All of our fathers swear Michael Vick was better, but listen, we done with the two thousands. Lamar Jackson is the greatest scrambling quarterback of all time and his achilles heel or tragic flaw is that he seeks to be seen as an elite passer and sacrifices his god-given abilities when the spotlight is on him. To hell with what they say, run for one hundred yards and two TDs and the passing will open up. I love Lamar and for the record would have drafted him first overall (go watch his Louisville highlights, cuh) when the Browns took Baker Mayfield instead. But I digress.
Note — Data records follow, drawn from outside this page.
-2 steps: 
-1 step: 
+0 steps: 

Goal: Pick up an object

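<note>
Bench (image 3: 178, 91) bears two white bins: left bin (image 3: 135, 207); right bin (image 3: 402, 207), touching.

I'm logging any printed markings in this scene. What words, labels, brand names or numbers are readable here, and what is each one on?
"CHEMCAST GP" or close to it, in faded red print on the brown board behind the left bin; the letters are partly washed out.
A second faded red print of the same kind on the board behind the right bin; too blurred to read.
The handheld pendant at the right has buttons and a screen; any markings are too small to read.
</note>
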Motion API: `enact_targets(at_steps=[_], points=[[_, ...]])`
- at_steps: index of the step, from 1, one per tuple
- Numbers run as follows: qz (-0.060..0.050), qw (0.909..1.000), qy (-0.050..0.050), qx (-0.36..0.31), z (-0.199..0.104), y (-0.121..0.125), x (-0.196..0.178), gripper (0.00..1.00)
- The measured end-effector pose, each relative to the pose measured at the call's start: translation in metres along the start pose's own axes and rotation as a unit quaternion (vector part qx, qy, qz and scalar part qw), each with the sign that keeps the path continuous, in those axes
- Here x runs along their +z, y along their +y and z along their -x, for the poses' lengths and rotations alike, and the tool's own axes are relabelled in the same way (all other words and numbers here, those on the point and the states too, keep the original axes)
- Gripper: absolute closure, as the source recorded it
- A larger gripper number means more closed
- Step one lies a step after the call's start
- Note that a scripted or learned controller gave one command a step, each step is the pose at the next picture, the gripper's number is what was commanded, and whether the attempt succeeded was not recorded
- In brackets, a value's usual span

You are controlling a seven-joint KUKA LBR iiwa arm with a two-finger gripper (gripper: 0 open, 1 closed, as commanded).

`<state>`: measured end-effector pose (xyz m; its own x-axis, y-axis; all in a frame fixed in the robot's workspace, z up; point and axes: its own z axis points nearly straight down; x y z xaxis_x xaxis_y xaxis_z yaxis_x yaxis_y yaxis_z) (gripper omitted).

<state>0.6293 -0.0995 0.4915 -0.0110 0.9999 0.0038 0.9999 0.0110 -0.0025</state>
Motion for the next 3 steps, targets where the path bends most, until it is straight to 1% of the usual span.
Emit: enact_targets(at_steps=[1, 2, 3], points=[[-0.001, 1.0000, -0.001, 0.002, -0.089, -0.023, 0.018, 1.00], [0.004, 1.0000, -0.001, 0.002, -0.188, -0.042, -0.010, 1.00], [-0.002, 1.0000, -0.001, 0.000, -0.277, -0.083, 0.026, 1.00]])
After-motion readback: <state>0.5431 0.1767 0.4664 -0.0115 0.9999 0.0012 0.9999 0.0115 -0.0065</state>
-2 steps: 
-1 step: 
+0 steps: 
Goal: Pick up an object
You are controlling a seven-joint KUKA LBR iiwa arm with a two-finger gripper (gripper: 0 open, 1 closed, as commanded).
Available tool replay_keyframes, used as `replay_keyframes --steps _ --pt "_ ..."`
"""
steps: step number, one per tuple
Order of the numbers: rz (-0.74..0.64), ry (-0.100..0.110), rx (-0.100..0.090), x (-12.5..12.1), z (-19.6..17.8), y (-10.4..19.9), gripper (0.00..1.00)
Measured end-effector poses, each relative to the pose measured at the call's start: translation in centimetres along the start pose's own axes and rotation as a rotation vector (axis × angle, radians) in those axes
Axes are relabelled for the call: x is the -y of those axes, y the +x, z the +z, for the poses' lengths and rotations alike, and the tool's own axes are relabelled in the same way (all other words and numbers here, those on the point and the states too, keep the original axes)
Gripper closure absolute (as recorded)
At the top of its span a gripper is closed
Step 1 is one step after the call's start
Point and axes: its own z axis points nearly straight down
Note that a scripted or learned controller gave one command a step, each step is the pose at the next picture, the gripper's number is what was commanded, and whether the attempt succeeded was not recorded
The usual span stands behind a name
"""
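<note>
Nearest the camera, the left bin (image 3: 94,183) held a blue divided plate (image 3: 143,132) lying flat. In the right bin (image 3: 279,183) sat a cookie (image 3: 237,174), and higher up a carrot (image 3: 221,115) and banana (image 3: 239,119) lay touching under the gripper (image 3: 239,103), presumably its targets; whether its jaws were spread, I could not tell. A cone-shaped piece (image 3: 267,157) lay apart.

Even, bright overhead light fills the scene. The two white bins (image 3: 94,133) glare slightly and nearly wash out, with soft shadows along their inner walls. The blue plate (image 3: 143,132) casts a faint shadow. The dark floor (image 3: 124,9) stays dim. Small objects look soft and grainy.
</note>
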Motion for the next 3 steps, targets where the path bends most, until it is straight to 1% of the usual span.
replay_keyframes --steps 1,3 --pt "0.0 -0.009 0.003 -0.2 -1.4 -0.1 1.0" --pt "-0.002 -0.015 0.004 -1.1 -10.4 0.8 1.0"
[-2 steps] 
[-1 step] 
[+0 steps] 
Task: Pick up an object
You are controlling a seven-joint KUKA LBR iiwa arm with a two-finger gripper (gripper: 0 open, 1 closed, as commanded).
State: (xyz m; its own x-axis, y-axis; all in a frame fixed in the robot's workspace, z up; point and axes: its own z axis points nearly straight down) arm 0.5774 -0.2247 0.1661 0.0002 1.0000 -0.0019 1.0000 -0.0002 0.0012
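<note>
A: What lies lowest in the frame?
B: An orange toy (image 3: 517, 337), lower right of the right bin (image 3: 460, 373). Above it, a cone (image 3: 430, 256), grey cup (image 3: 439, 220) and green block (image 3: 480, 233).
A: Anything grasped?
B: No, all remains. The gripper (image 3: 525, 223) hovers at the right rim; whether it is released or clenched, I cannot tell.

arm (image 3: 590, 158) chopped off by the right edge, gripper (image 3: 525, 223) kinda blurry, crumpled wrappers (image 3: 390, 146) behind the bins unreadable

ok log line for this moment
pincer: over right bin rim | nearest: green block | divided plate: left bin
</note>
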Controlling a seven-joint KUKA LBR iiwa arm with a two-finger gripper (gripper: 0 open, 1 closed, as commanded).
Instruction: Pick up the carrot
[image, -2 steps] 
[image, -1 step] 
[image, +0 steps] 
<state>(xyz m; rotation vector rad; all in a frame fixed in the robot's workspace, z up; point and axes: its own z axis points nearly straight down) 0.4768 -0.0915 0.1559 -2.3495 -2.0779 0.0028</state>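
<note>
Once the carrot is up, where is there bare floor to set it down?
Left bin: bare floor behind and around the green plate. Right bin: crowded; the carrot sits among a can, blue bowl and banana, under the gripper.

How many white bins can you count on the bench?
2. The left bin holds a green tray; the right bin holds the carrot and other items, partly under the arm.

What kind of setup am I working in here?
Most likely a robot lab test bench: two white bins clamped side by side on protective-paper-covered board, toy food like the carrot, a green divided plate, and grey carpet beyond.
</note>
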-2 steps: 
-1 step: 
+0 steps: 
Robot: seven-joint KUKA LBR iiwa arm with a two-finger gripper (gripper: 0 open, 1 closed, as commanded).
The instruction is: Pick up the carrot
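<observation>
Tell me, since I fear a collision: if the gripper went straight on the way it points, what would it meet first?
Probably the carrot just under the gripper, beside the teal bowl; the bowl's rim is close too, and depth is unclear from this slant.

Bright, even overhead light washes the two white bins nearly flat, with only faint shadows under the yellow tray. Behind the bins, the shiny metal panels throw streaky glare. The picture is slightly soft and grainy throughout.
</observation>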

He won an MVP last year which is what some are calling the worst MVP winner in the history of the league—some say that, not me. Twenty-four touchdown passes in sixteen games is nothing spectacular, and neither were his five rushing touchdowns and his abnormal lack of yards coming in under one thousand, which is strange for the best running QB in the league. Did he deserve the MVP award? No, but nobody wanted to give it to a running back in Christian McCaffrey or a receiver in Tyreek Hill or a pass rusher in Myles Garrett, who all had extraordinary seasons worthy of such an accolade, but instead the media gave it to a quarterback like they always do. The worst part is, it’s the same media that will turn around and say, “How come the MVP has become a quarterback award? It’s not fair”. They literally push the discussions, but I digress again. Lamar played poorly against what was a more than formidable defense in Kansas City whose praises mostly go unsung. Well, Jackson and the Ravens will christen the league’s start to the season with a rematch of last year’s AFC title game where Lamar will seek his revenge and hopefully wash the bad taste in people’s mouths after his putrid playoff performance. Lamar Jackson is from south Florida, so he’ll get his ring, and then pawn it probably.

2. Josh Allen

The great white hope continues to suffer an inept front office that refuses to give the most physically gifted quarterback in the league the weapons he needs to succeed. Good riddance to the diva receivers in Gabe Davis and Stefon Diggs, but how about replacing them? I’ve heard nothing but Brandon Aiyuk and Deebo Samuels trade rumors all offseason—use the meagre second round pick acquired for Diggs as a trade piece or give me fifty hail marys full of grace to insure the first round rookie receiver and their tight end tandem can carry this wagon to February. Who has a stronger arm? Who runs like he does? Who has more traits than this guy? Mahomes doesn’t, but he’s more accurate and finesse to Allen’s shoot-from-the-hip/bulldog aura, and sadly those guys do not win. You can’t have a conversation about Josh Allen and exclude mention of Patrick Mahomes because he’s a game of horseshoes away from the ring. Stats and results are a tale told by an idiot full of sound and fury signifying nothing, and the eye-test says bluntly, this guy is in the mix for best quarterback in the world and simply put: he lost the game that was on the board in the moment, but his day to shine will come.  

1. Patrick Mahomes

Finally, the face of the league, the posterchild ad infinitum, the GOAT. No lead is safe, no field position long enough, and there is no time enough to spare. In order to beat Patrick Mahomes, you need to have the lead and you had better have the ball as the last second on the gameclock expires. What we considered clutch for Tom Brady is anticipated for Patrick Mahomes who routinely, to the point that it’s become expected, comes from behind to win the game, and he does it with an inevitability equaled in its certitude only to death. The days of fuck-it-Tyreek-is-down-there-somewhere are over, and the terror of defense-wins-championships is now on the side of the greatest quarterback in the NFL… hmm? Have we seen this story before? Apropos to color scheme, Mahomes/Reid are the fire to Belichick/Brady’s ice—I say ice will suffice. Now typically, I’m not a quarterback wins guy, meaning to say it’s a team sport, but I am a playoff wins guy. If a QB wins in the playoffs, it holds more significance because the game condenses, and defense so often dictates the terms of the outcome. If Patrick Mahomes has ten seconds on the clock and has to get a field goal, you’re out of luck. The league is in good hands for the next fifteen years.